What should probably get your goat though, is that this method completely destroys price discovery and was a clear case of the market not working because of collusion.

The other things that should strike you is the scale of the fiasco and the collateral damage -

Lets see... I would likely be using LIBOr for financial models, at the very least those focused on bond pricing and hence any shorts/longs made on that - all of those are off.

LIBOR does get used to set variable rate mortgages, Switzerland uses it for national projections for a few other things.

In essence those few terms I've mentioned are already fast approaching nearly a trillion dollars in affected securities and financial instruments.

> they are not the targets of the fraud...

Not being the target means little if you are still collateral damage. Heck the collateral damage was higher, since all the financiers were away the game was rigged by 2006. "LIBOR has become dislocated from itself".

Losers who weren't direct targets would be someone making a deposit - they were getting lower interest rates than they should have.
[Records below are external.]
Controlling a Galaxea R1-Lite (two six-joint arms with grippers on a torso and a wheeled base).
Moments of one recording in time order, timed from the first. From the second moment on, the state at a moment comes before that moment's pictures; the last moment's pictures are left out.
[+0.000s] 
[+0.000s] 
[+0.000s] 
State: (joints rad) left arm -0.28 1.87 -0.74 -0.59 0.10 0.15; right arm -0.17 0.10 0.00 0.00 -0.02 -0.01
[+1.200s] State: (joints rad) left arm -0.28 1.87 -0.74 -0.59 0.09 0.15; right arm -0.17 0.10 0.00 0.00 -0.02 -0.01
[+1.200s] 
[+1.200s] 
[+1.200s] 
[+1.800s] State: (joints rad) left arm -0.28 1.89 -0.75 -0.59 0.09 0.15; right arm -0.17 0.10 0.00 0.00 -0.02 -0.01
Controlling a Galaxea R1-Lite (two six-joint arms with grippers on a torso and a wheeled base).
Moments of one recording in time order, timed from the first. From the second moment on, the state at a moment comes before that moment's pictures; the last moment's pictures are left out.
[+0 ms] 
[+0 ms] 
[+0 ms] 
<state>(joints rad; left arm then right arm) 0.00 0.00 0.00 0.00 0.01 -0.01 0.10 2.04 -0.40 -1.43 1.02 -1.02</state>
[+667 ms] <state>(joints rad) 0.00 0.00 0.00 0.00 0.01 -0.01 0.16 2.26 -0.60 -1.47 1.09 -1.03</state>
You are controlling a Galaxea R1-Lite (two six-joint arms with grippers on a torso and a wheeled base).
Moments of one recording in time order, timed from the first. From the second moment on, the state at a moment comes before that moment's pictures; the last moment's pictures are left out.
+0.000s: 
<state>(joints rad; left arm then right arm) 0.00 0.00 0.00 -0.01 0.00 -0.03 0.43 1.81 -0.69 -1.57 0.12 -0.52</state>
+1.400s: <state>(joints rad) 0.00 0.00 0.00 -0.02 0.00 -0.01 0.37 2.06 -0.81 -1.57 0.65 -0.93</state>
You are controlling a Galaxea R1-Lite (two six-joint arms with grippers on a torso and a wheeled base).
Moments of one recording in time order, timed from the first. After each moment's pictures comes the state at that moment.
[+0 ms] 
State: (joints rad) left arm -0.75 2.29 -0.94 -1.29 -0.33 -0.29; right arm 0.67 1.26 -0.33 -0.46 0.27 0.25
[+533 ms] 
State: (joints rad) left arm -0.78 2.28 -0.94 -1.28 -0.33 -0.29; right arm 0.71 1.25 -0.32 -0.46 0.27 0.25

Your savings account underperforming, or your adjustable rate mortgage being more expensive than it would be otherwise aren't obvious forms of theft...

And the second order effects as businesses smaller than major banks attempt to make up for their losses are even less obvious forms of theft.

And if the marks don't know they're being clipped, what's the harm, right?

I'd say it's only big news because we're still in the "bash bankers, everything is their fault" climate sadly.